Pre-pandemic, Perkins&Will had 110-plus people in the office. Social spaces like the rooftop garden and kitchen (with dedicated wall space for photography displays) encourage camaraderie and relationship building beyond immediate team members.

The focal point of the atrium is a living wall designed and maintained by local company Green Over Grey. “We always wanted greenery in the building because we know it has very positive effects on not only the air quality but also how people feel about being in this space,” Gushe says.

At eight feet wide and 36 feet long, the wall is home to over 1,000 individual plants from more than 45 species. At this time of the year, they offer up lush flowers and even the occasional pineapple for the staff to cut into. To care for the vigorously growing plants, the designers attach harnesses to a steel beam installed near the skylight and rappel down the length of the building at least once a month, pruning and shaping as they go.

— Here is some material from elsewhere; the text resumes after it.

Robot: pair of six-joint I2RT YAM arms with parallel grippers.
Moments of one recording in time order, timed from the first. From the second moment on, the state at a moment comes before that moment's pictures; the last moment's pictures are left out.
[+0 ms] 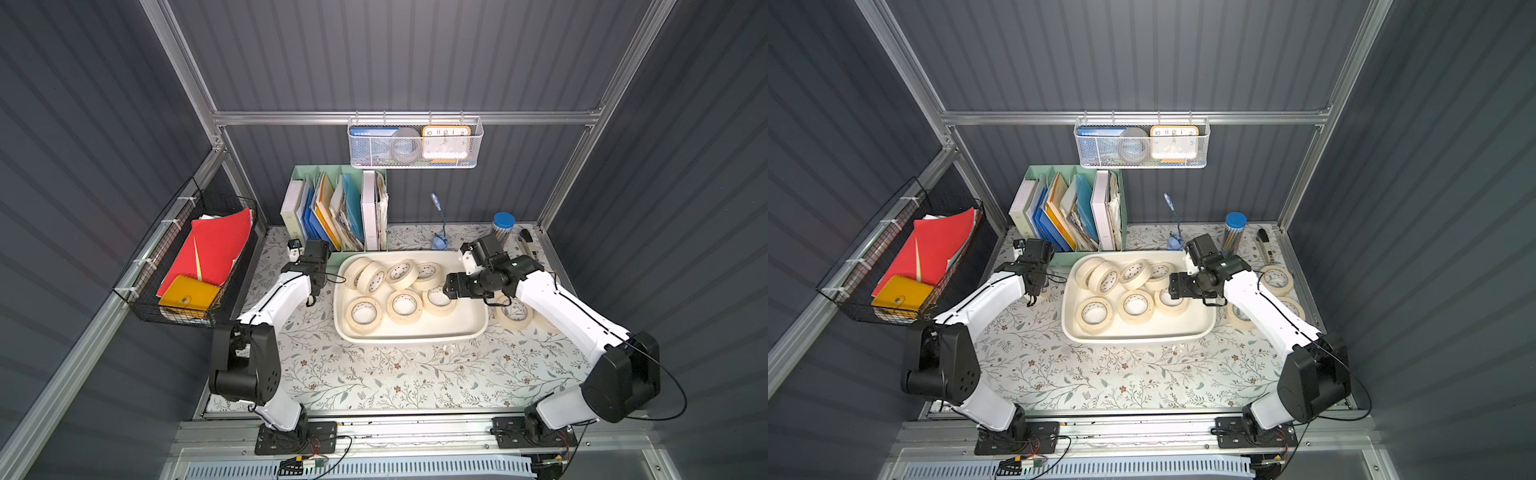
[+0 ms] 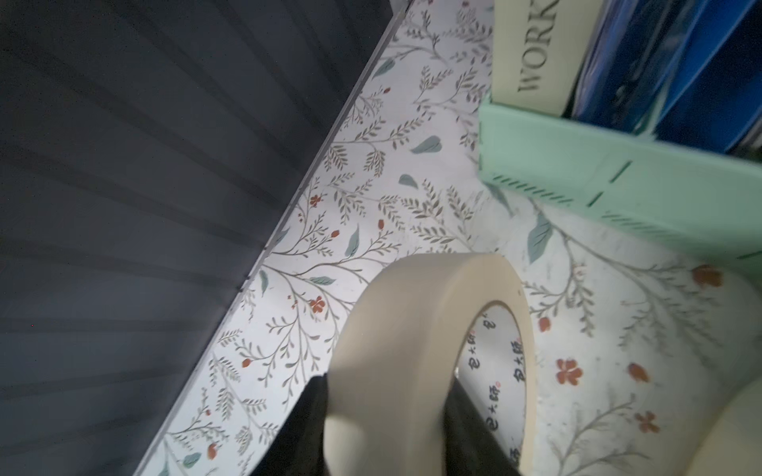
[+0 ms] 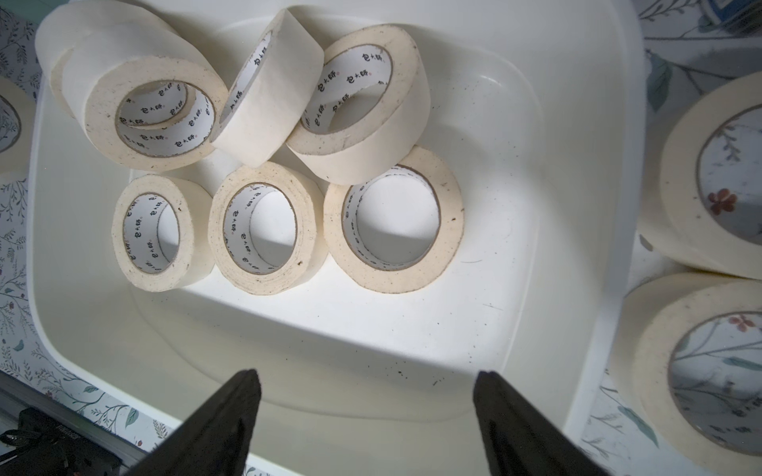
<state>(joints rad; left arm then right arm) -0.12 1.60 1.16 -0.54 -0.66 -0.40 0.41 1.50 1.29 -0.84 -0.13 0.32</state>
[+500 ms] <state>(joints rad) -0.11 1.54 0.83 -0.18 -0.66 -0.66 0.41 1.51 1.29 -0.87 -0.11 0.31</state>
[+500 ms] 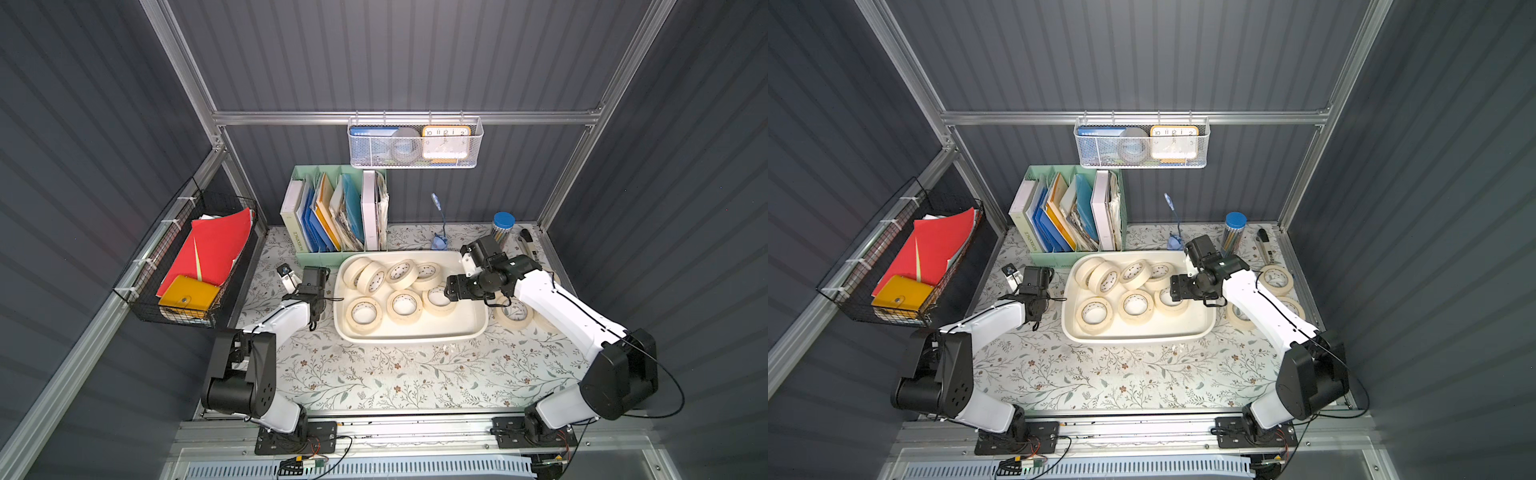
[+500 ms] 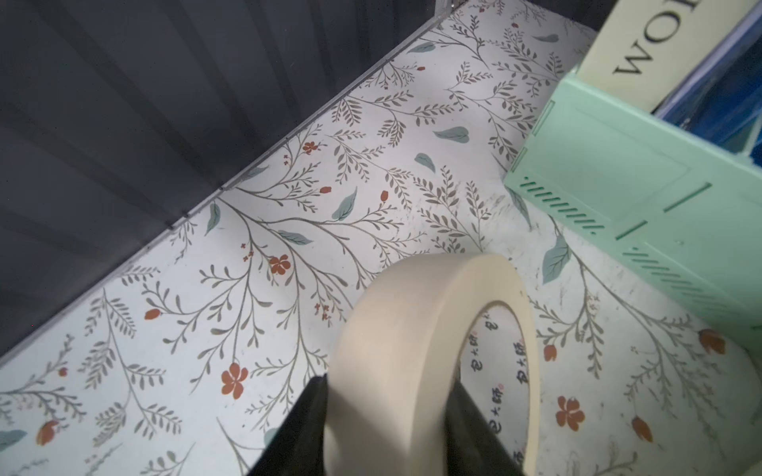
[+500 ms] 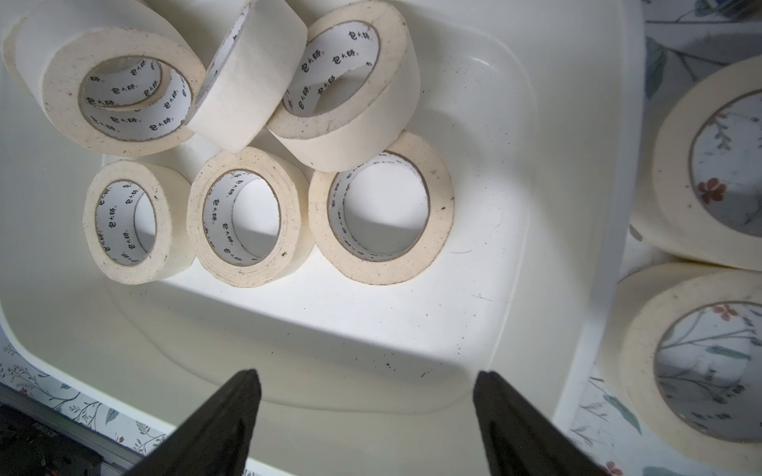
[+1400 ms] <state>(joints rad) -0.24 1.28 0.65 -0.41 -0.43 -0.84 0.42 1.52 1.33 -0.90 -0.08 0.31</state>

These days, because of restrictions related to the pandemic, much of the studio’s work is taking place remotely, with only 20 to 35 people out of a possible 110 in the offices at any given time. Gushe says the “buzz” of the space is just not the same as when it’s close to capacity. “I miss seeing design happen right in front of our eyes,” she says. But she’s confident that the seed Busby planted all those years ago will continue to grow until the staff are all together in the space again.